Sei que os dias de agonia na televisão linear estão a caminho – a televisão tradicional formatada de acordo com uma grelha de emissão, com horários pré-definidos – mas ainda lá não chegámos. Quanto aos jornais, como todos vamos sabendo, estão a lidar dificilmente com a transição do papel para o digital e com o advento das redes sociais de onde emergiram “jornalistas cidadãos” que produzem as suas próprias “notícias” à distância de um clique, ao sabor visceral do momento, ao ritmo dos seus caprichos pessoais, à luz de um qualquer ódio conjuntural – o que depois produz a amálgama das “fake news” em que muitos jornalistas profissionais acabam também por tropeçar, vítimas da sua incapacidade para lidar com a dimensão alucinante, vertiginosa e avassaladora deste “admirável” mundo novo que nos devia fazer corar de vergonha. E, sobretudo, que nos deveria fazer parar – para pensar. Para mediar. Para mastigar a informação. Para buscar o outro ponto de vista. Para demandar o contraditório. Para procurar a verdade. Em suma, para fazer jornalismo.
Não, isto não é um ensaio. Por isso, não vou alongar-me em reflexões profundas sobre o “estado da arte”, com a essência do jornalismo ou com a formulação de respostas acerca dos mecanismos mais relevantes – e fundamentais – da comunicação de massas nas sociedades verdadeiramente democráticas. Não. O objetivo deste texto é apenas o de celebrar os 89 anos da Defesa de Espinho, pois foi isso que me pediu amavelmente o seu diretor, ao que acedi prontamente com imenso prazer, orgulho e lisonja – quer porque sou jornalista quer, sobretudo, porque sou espinhense. Orgulhosamente espinhense.

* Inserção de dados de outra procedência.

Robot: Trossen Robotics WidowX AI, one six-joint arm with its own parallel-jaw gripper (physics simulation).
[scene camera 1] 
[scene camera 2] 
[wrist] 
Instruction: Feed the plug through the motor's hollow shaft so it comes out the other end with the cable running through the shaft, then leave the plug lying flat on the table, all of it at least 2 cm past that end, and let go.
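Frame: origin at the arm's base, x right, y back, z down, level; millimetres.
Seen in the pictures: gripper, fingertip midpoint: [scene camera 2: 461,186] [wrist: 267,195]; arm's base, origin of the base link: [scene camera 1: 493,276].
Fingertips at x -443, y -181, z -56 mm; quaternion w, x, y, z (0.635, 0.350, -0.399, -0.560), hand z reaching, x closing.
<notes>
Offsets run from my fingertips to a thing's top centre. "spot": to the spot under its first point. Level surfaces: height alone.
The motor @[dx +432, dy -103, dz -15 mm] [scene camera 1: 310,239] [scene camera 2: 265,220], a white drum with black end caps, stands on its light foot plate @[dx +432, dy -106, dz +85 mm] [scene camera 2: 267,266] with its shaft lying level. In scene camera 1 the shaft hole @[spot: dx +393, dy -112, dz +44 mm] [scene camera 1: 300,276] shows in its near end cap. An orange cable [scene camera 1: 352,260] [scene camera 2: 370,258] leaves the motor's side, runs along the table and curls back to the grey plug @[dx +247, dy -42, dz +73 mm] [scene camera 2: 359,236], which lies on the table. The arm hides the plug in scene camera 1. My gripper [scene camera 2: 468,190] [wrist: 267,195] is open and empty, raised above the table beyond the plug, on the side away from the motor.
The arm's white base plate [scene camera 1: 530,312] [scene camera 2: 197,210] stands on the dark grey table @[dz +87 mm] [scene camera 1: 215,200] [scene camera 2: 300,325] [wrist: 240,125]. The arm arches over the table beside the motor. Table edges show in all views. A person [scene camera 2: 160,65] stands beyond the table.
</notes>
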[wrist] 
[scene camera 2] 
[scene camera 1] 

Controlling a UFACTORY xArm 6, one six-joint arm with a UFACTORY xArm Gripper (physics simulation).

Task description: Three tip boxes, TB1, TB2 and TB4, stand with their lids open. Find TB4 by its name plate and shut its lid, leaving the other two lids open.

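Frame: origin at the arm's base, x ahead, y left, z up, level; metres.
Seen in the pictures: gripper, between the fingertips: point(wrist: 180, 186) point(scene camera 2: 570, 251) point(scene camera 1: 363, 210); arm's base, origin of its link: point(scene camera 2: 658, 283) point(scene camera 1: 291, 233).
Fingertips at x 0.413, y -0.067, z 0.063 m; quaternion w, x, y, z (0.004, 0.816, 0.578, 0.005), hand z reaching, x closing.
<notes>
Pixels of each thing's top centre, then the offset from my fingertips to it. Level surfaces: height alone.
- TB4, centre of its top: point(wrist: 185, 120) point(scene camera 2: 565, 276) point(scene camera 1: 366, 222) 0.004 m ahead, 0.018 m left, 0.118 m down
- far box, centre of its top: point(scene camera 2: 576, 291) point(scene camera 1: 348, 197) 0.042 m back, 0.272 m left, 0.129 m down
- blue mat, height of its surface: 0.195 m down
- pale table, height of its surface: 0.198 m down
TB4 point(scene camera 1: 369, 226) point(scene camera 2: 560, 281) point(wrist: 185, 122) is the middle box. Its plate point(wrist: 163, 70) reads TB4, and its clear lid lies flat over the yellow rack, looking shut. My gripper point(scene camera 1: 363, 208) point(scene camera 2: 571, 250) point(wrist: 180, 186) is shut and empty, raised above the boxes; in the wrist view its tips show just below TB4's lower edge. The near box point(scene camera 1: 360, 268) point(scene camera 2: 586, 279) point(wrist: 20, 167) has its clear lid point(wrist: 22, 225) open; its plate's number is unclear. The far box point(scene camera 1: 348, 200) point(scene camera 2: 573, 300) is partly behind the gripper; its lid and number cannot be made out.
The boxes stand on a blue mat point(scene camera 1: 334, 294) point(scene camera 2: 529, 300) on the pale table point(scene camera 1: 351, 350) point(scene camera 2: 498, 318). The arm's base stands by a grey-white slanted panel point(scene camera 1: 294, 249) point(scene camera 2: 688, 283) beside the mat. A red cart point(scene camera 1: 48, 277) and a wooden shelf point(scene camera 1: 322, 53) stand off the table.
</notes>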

Neste contexto tão adverso, em que mesmo os jornais mais relevantes têm dificuldade em continuar a existir (e quase se limitam à circunstância de sobreviver como podem), é ainda mais significativa a resiliência da imprensa local. Por isso, merece reconhecido apreço – e reconhecimento público – a meta extraordinária que a DEFESA DE ESPINHO está agora a celebrar, os seus 89 anos de vida, a escassos 11 anos de cumprir um século de existência.
DEFESA DE ESPINHO é uma designação feliz, pois sugere o que um jornal local deve ser um espaço de comunicação coletiva em que se defende o território, as nossas gentes, as causas comuns.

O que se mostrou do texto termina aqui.